Первым ушел отец. Он стал запираться у себя в кабинете и просиживать там дни напролет, в молчании. Он смотрел перед собой — и ничего не видел, потому что мыслями был далеко от родного замка. Он писал большие, подробные письма сыну, запечатывал их в конверт и, готовые, отправлял в ящик письменного стола. (Там их и нашли после его смерти.) Однажды отец остался ночевать там, прямо в кресле, а утром — не проснулся. Слуги звали его, стучали в запертую дверь кабинета… напрасно. Это случилось в канун дня рождения Патрика — значит, и ее дня рождения. Думать об этом было невыносимо, поэтому Анна запретила себе думать об этом, запретила — раз и навсегда. Иногда у нее это получалось, и даже неплохо. Не часто, нет. Иногда…
За ним ушла и мама. Через три года после побега единственного, безмерно обожаемого, сына и через год после смерти не менее любимого, дорогого сердцу мужа. Двое мужчин — обожаемых горячо, страстно, безудержно! — покинули ее навсегда.

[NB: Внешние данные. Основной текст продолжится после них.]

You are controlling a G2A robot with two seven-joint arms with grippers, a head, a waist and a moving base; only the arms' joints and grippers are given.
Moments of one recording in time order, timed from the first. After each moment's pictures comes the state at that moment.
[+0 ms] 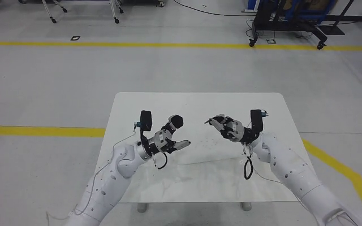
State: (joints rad) left arm 1.18 -1.22 -1.02 -1.36 0.73 -1.01 0.16; right arm -1.05 -0.97 0.85 -1.21 -1.01 -1.01 -0.81
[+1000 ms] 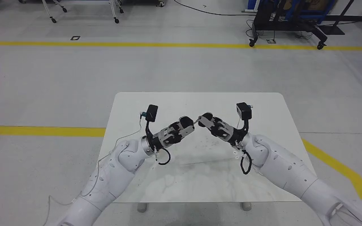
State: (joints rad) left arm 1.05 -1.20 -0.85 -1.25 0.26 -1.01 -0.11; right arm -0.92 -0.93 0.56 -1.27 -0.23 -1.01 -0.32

«Дочь, у вас есть дочь» — напоминали родственники и друзья, им вторили старые, преданные слуги. И слова их с каждым днем становились все настойчивее. Но как будто не касались ее рассудка, скользили мимо, мимо, мимо. Не проникали они и в ее душу.
«Дочь? А, да… наверное. Наверное» — абсолютно равнодушно, рассеянно отвечала вдова. Но разве дочь заменит ей этих двоих, ушедших? Нет, никогда.

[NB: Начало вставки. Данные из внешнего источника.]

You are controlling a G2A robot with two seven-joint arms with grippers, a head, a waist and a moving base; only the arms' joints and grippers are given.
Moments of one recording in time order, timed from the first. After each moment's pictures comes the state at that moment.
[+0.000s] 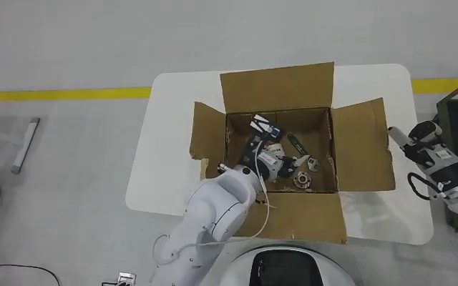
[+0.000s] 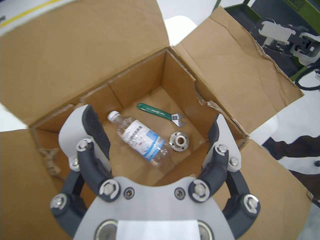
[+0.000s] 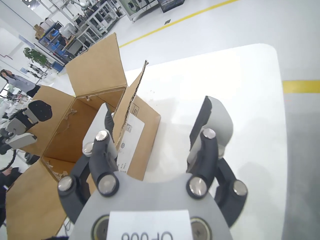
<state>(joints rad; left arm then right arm) 0.94 -1.43 -0.93 -1.91 1.13 -0.04 -0.85 -1.68 -1.04 1.91 -2.06 -0.50 -0.18 0.27</state>
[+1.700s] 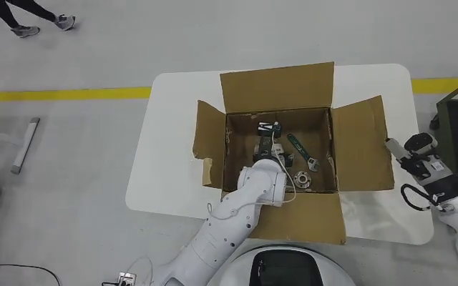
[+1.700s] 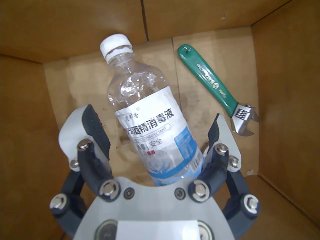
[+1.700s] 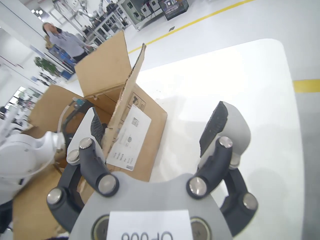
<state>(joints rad) 0.72 -1.60 -0.74 -1.33 1.22 0.51 -0.91 -1.74 -1.08 1.89 -2.04 -0.37 -0.26 0.21</state>
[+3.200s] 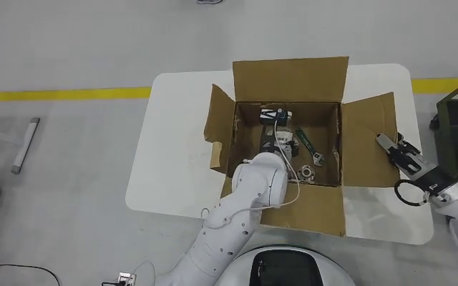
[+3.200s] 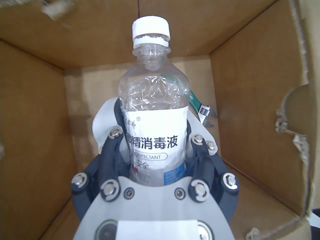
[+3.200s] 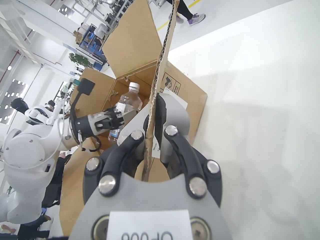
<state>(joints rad) 0.79 -1.63 -0.86 -1.57 1.31 0.41 -0.96 -1.63 -1.07 1.89 -1.99 -0.22 -0.28 0.47</state>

И вскоре напоминать о дочери перестали. В конце концов, у них — родственников, друзей и старых, преданных слуг — нашлось множество и своих дел. Очень важных, порой, неотложных. А что делать? Сколько можно безуспешно «долбить каменную стену» — как выразился один из многочисленных дядюшек Анны, родовитых, однако совсем небогатых. При этом его глаза как-то особенно алчно блеснули. Или ей просто показалось? Возможно… она многое успела позабыть.
Так Анна превратилась в невидимку — не для всех, но для многих. А, главное, для своей матери. Вдова проходила мимо собственной дочери, как будто мимо пустого места. Или же одной из мраморных статуй, что украшали залы и галереи замка, и, конечно, сад. Или портрета — одного из множества полотен, очень старых и современных, развешенных по всему дому. Если бы не друзья дома и не слуги, которые пестовали Анну с младенчества — девушке впору было бы сойти с ума.